Yes. I mean I think really what you see impacting D&C costs or whether it's a new pad or return to pad because when you look at the unit, the cost per foot on either of those wells, they are really laying on top of each other within a couple of percent. So you're going to see D&C change based on lateral length and based on working interest. You're not going to really see a change based on which state we're drilling in. So you look at some of the projects that we've done recently where we've been drilling long laterals, 21,000, 22,000 lateral feet. Those are higher D&C capital projects. So typically, our Ohio wells are a little bit longer than our Pennsylvania wells. So that's where you'd see any difference in D&C spend between the two areas, is really just a change in lateral length.
Our next question comes from Tim Rezvan from KeyBanc Capital Markets.
I just had one, and it's maybe a request as much as it is a question. With the moving parts on the commodity mix, it looks like some oil that you thought might come online in 2Q has been deferred. It's adding a lot of complexity on understanding the different SKU changes we could expect with your production. So you said directionally, natural gas will become a bigger part of total production. Can you maybe give a little more detail on that? And do you think that's something you should be including in guidance going forward to sort of help the analyst community?
I acknowledge that modeling our company can be challenging due to our variable commodity mix and our dynamic growth. However, we expect to see growth in the third quarter, with even more in the fourth quarter compared to Q3. We are seeing our volumes ramp up as the year progresses. Up to the end of Q2, we had only turned in two oil wells, one of which was constrained. Moving forward from the end of Q2, we have turned in two more oil wells and removed the constraint from the third well. This quarter, we plan to turn in four additional oil wells and anticipate three more in Q4. We are executing well on our cycle time and optimizing these projects, and as midstream issues have been resolved, you can expect more predictability regarding when we will begin drilling wells, with online production following about seven months later. On the gas side, by the end of Q2, we had turned in five wells, and in August, we turned in four more, with three additional wells targeted for activation before the year ends.
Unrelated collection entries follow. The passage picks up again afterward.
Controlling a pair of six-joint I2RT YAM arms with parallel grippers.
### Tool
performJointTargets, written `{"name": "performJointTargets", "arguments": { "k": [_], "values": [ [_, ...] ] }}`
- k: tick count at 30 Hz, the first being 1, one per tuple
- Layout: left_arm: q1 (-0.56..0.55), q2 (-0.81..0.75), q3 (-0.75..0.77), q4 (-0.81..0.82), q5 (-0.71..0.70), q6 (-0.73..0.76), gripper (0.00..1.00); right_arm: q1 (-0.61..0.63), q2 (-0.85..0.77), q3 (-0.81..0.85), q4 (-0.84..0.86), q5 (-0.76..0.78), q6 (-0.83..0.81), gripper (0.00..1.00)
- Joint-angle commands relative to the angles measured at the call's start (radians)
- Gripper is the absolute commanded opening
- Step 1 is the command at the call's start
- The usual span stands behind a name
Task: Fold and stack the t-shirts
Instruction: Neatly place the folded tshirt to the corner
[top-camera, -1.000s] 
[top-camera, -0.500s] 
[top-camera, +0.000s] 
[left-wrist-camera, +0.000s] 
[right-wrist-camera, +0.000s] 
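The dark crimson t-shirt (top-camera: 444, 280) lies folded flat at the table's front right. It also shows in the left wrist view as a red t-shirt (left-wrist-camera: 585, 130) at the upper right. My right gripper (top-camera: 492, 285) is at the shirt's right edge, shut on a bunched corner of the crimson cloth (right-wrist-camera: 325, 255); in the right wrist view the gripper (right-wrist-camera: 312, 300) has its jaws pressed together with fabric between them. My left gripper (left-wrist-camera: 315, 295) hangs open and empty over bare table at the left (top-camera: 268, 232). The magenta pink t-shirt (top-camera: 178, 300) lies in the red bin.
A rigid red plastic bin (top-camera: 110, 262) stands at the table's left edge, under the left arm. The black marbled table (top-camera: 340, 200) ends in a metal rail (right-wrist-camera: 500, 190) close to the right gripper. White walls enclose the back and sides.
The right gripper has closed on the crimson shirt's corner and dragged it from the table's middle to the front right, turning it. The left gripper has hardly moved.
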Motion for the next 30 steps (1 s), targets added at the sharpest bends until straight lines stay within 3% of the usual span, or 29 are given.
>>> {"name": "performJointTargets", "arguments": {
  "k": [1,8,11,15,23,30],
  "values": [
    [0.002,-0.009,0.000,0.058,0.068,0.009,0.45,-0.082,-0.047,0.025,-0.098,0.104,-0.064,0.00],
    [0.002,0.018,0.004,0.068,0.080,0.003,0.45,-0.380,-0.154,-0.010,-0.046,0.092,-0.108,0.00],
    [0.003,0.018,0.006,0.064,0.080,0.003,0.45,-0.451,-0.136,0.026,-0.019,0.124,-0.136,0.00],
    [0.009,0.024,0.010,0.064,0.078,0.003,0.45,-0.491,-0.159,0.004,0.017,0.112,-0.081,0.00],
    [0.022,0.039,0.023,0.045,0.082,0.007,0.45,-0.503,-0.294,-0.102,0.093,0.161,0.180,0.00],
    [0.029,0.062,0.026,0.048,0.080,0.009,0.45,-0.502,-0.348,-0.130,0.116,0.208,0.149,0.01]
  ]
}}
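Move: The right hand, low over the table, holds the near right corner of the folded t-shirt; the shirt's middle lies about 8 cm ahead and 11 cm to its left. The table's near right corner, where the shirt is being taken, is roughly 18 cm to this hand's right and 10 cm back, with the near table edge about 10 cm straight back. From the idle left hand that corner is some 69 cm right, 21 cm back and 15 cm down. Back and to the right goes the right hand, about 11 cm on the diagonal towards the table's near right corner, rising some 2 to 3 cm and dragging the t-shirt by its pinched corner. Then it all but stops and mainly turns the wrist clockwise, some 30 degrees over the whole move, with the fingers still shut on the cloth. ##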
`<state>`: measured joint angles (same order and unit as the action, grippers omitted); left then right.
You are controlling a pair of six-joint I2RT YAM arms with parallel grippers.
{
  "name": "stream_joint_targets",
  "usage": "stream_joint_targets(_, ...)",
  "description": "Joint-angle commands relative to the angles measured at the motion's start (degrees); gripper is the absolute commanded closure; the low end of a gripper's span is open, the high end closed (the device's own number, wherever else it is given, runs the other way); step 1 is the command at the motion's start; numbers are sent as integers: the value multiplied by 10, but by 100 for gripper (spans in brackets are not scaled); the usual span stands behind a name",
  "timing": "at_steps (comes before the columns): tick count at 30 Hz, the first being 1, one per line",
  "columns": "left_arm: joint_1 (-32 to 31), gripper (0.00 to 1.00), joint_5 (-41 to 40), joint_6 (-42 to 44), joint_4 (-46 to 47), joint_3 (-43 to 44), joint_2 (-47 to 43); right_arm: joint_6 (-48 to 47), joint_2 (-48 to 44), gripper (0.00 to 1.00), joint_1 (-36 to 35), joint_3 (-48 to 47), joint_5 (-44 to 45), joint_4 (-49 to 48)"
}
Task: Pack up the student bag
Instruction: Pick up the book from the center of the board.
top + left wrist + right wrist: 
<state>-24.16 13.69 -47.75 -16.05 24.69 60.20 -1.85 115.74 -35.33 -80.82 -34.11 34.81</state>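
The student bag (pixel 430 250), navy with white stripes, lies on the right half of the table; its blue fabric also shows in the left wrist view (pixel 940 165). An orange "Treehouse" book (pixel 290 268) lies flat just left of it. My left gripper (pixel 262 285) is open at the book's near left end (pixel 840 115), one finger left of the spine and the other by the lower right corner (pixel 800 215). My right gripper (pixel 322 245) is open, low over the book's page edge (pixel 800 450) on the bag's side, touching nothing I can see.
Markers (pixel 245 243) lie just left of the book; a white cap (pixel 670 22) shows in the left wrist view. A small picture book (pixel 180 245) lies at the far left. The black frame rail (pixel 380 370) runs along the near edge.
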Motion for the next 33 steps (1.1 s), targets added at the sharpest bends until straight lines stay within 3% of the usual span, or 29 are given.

Okay. So as we look to kind of the end of the year, we should assume natural gas may be somewhere between 65% and 70%. Does that seem reasonable? Are you not ready to commit to that?
I don't think at this point, we're giving that breakdown, but at this stage, Tim.
Okay. Okay. That's fine. That's fine. I think the market seems to be viewing this as a one-off and not material impact to delay. So I think that's a good thing.
Our next question comes from Scott Hanold from RBC Capital Markets.
Just one follow-up. Those curtailed wells that you all brought online a quarter or so ago, based on the state data, I mean, the production looks fairly strong and good. And I think it'd be good to hear your comments on what you're seeing there. It seems like at least through the first 60-plus days that we could see production is actually holding pretty steady at a much higher rate than we would have anticipated. So any color and commentary on that and how that changes your view or your thoughts on your next gas completions as well?
Well, I appreciate the compliment there on our well performance. And we won't get into specifics on how wells are performing. But what I will say is that we've been very happy with our recent gas development. I think it's reaffirming and going to demonstrate to everybody else that we think we've got the right technical approach between how we drill the wells, complete them, space them, et cetera, for that area so that you'll be able to see continuous, repeatable, predictable gas results there.
We have no further questions in queue. I'd like to turn the call back to Zack Arnold for closing remarks.
All right. Well, once again, thank you all for your time this morning. I appreciate the detailed follow-up questions, and we look forward to continuing to explore this company together. So thank you.
This concludes today's conference call. Thank you for your participation. You may now disconnect.